The use of generative AI models increasingly involves the reliance on a few black box pretrained and centralized models where design intent is conveyed through language prompts. However, language is an imperfect medium for conveying design and artistic intent especially in the visual arts and architecture.
In this course we will explore some alternative generative ML methods and try to find the points in the process where design intent and experimentation can be injected. These points include the curation and procurement of the datasets, the training process, the assembly of models and most importantly the formulation of the ‘loss function’. The ‘loss function’ is the end point of any training or optimization process in ML that encodes what we want to model to ‘learn’. We will frame the ML mediated design process as an aesthetic optimization procedure where the loss function is the point where design intent is encoded.

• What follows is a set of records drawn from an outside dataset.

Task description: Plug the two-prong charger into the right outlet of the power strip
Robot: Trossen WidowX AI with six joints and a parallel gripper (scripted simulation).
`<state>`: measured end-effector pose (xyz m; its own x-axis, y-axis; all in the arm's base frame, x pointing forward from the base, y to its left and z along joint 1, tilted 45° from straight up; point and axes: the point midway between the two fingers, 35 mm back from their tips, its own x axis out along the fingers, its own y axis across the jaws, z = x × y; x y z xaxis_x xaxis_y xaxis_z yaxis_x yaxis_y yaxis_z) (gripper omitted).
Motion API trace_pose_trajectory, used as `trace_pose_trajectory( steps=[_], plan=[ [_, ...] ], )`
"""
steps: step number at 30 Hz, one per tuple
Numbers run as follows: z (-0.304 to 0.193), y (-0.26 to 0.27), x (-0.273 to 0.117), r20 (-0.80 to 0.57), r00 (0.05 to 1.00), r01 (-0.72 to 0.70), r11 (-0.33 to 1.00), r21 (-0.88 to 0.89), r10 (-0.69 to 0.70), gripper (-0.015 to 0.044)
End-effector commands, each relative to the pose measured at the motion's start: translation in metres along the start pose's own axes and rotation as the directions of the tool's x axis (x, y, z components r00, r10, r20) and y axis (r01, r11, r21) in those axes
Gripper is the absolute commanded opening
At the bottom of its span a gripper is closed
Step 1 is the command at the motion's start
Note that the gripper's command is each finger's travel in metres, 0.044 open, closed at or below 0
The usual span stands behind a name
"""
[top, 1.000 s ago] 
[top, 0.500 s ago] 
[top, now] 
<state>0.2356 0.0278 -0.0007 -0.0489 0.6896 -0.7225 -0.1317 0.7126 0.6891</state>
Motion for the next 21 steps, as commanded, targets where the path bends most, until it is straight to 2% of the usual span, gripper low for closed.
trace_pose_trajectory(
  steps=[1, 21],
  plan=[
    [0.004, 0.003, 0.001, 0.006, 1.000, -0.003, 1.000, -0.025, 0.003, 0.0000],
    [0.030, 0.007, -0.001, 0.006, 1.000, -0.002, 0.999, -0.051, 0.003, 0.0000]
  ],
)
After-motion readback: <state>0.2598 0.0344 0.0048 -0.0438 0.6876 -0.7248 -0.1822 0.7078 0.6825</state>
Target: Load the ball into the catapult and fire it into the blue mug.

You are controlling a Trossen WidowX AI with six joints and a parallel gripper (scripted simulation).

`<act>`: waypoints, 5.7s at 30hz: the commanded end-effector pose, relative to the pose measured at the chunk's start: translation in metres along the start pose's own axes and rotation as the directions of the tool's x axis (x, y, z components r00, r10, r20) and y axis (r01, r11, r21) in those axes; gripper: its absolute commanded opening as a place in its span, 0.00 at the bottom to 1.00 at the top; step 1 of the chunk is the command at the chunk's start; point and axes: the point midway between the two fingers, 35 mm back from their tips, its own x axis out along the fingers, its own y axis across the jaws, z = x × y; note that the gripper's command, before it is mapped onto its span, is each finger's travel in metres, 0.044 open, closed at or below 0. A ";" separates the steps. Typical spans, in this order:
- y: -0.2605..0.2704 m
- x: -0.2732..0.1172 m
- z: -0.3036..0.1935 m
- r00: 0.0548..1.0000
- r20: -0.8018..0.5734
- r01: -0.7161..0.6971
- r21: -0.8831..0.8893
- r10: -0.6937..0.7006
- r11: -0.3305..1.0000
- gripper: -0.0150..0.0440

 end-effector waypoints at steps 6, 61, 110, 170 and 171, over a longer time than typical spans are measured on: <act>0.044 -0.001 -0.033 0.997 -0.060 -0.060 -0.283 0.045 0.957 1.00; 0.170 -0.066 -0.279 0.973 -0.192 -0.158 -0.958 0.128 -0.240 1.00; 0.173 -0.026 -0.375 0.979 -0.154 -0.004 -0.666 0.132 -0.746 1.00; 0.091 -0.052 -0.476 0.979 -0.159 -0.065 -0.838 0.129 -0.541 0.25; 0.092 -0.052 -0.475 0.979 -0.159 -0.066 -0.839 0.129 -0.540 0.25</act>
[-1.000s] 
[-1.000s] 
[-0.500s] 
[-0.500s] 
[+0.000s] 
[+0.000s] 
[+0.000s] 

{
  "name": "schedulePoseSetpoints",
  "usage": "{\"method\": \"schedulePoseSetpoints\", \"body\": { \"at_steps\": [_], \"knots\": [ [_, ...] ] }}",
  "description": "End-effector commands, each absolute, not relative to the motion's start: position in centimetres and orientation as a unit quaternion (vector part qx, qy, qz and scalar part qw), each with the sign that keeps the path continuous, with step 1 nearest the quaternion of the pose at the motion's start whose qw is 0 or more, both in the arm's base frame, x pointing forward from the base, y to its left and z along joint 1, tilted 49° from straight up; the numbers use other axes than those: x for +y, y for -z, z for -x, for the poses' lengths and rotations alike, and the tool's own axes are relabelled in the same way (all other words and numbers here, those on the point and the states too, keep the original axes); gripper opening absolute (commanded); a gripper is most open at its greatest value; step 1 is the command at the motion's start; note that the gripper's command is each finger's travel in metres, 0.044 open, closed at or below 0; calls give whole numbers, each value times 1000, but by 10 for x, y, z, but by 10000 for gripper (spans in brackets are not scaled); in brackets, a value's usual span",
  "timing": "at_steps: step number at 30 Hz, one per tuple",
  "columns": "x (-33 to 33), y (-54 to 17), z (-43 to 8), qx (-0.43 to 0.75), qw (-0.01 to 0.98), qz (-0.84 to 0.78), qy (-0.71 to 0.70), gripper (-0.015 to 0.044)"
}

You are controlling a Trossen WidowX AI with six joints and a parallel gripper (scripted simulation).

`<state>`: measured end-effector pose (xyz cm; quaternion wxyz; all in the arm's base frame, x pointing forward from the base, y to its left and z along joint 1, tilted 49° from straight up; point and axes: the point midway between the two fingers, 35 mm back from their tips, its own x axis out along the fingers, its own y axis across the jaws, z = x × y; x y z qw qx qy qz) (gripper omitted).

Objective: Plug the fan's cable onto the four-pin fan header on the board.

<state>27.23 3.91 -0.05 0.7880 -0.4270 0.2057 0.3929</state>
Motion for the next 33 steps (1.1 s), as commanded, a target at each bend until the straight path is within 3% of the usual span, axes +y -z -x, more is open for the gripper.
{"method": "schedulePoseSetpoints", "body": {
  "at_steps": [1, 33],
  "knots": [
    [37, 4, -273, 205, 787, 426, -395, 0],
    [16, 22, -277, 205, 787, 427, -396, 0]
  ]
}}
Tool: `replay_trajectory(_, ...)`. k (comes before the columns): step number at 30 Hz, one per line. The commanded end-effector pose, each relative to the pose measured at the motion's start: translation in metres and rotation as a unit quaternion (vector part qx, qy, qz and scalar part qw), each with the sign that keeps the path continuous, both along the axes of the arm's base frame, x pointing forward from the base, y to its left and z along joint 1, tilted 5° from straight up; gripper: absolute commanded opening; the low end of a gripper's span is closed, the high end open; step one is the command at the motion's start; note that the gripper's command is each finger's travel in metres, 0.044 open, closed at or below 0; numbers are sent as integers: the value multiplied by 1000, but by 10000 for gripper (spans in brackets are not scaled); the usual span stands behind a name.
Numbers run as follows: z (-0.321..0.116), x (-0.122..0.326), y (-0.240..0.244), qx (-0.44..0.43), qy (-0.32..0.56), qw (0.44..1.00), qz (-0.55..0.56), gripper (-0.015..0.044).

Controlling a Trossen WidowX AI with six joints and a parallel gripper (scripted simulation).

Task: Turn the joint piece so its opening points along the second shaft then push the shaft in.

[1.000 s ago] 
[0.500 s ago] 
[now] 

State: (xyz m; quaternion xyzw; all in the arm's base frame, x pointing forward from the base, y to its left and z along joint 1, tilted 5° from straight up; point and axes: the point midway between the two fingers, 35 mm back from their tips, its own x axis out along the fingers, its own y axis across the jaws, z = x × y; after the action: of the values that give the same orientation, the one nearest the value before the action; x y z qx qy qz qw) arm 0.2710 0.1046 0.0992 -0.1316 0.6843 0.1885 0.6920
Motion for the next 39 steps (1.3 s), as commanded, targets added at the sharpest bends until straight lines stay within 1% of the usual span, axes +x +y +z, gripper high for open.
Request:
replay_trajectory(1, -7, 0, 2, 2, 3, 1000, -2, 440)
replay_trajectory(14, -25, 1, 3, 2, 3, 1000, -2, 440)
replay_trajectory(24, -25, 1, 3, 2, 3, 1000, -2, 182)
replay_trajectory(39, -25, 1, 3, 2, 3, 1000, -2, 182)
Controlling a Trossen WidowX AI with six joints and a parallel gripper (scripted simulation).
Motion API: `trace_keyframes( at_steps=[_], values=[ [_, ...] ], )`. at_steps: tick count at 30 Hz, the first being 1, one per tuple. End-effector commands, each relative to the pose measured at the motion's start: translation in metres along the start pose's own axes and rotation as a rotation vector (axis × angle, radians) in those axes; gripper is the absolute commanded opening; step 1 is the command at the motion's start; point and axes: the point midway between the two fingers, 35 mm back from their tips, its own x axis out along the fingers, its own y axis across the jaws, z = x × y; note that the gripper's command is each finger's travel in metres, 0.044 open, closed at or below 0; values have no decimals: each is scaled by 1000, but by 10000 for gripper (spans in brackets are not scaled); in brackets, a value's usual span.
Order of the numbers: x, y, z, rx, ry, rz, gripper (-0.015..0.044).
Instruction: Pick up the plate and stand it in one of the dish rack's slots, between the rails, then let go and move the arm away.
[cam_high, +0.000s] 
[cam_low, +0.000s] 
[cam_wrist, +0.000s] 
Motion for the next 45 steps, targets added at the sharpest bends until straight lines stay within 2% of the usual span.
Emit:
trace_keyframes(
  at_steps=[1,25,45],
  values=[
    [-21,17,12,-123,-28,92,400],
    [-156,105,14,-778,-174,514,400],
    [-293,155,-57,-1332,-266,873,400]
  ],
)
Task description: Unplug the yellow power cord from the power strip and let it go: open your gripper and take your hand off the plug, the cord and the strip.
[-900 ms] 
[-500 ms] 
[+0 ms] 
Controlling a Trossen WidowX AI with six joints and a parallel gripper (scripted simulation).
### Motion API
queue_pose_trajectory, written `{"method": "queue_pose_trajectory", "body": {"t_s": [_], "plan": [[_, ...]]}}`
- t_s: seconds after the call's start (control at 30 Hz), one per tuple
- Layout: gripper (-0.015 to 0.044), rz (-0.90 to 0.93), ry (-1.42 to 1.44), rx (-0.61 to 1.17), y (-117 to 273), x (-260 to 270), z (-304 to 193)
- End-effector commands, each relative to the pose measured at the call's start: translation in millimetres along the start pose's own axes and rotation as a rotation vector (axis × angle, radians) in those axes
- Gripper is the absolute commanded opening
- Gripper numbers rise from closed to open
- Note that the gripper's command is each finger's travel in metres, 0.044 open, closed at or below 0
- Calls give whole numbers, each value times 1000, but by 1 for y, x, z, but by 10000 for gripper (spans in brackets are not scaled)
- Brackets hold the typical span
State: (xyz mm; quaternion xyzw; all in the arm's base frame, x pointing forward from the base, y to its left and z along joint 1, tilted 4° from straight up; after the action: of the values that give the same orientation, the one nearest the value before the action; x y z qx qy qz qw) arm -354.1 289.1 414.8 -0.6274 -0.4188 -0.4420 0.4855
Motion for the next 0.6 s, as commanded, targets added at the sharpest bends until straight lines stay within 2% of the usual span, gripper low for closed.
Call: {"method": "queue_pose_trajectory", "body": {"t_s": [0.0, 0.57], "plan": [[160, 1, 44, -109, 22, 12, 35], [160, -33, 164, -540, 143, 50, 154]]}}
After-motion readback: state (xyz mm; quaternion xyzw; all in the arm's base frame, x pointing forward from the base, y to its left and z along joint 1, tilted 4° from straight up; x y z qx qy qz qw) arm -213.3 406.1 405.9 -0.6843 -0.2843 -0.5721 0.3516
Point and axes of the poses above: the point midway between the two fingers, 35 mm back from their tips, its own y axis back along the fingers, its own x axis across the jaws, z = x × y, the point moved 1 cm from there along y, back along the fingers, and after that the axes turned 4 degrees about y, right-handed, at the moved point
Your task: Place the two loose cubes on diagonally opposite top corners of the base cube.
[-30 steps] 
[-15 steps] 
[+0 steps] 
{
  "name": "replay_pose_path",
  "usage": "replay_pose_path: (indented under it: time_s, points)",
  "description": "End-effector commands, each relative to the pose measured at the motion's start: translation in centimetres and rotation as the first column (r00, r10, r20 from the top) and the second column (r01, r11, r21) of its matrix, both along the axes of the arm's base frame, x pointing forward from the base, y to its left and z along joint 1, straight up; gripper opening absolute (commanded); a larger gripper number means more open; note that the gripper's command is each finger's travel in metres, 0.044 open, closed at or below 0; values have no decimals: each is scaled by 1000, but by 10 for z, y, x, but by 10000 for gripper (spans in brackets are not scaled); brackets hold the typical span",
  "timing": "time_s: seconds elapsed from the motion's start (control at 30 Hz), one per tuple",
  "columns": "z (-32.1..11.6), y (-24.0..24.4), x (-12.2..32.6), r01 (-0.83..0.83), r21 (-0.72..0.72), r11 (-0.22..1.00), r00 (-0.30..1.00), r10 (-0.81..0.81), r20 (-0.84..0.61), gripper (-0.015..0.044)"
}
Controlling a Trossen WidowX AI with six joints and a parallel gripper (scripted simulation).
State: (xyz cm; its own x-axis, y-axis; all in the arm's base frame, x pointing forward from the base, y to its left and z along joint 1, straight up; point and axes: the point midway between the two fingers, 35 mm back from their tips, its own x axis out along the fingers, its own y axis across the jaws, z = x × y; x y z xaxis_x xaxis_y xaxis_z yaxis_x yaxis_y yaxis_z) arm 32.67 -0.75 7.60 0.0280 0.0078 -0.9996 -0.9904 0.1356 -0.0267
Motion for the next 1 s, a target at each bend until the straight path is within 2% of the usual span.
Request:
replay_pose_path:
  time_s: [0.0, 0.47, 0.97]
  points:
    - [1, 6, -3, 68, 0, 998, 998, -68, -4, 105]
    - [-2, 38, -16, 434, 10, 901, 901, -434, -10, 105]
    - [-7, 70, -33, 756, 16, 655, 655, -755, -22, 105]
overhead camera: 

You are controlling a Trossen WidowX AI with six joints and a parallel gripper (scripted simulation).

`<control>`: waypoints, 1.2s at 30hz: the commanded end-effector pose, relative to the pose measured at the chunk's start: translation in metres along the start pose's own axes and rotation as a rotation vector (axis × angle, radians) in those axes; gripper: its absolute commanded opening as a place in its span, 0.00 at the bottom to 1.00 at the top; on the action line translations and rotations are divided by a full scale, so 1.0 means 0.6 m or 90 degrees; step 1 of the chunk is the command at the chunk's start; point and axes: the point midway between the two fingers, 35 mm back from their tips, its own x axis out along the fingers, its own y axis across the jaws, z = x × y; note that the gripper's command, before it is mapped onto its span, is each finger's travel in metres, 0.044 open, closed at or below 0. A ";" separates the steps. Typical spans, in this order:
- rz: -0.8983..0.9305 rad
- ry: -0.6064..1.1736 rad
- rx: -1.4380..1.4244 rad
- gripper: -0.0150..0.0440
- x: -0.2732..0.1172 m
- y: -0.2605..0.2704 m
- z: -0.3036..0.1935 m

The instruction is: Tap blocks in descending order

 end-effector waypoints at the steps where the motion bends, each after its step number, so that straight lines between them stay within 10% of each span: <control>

The theme for this semester is ‘taste’ and we will focus on the training of models that can act as surrogates for personal aesthetic preferences. In a sense we want to create maximally biased and idiosyncratic models and then apply them to processes of curation, selection, and generation of visual artefacts. Students will be asked to collect and curate images that describe the personal artistic/aesthetic preferences of one or more people (e.g. artists or architects with a good record of photographic archives, writing and work) and use them to train models that will try to predict what that person would have found visually appealing. Then we will reverse the use of the models and try to ask how we can curate, modify and generate geometry and visual content that would maximize this appeal. The end goal is to design a series of artifacts (objects, furniture, paintings, postures) that are partly driven by the trained “surrogate of taste” model.
The class is structured as a small studio with a series of workshops introducing the tools necessary. No coding knowledge will be required.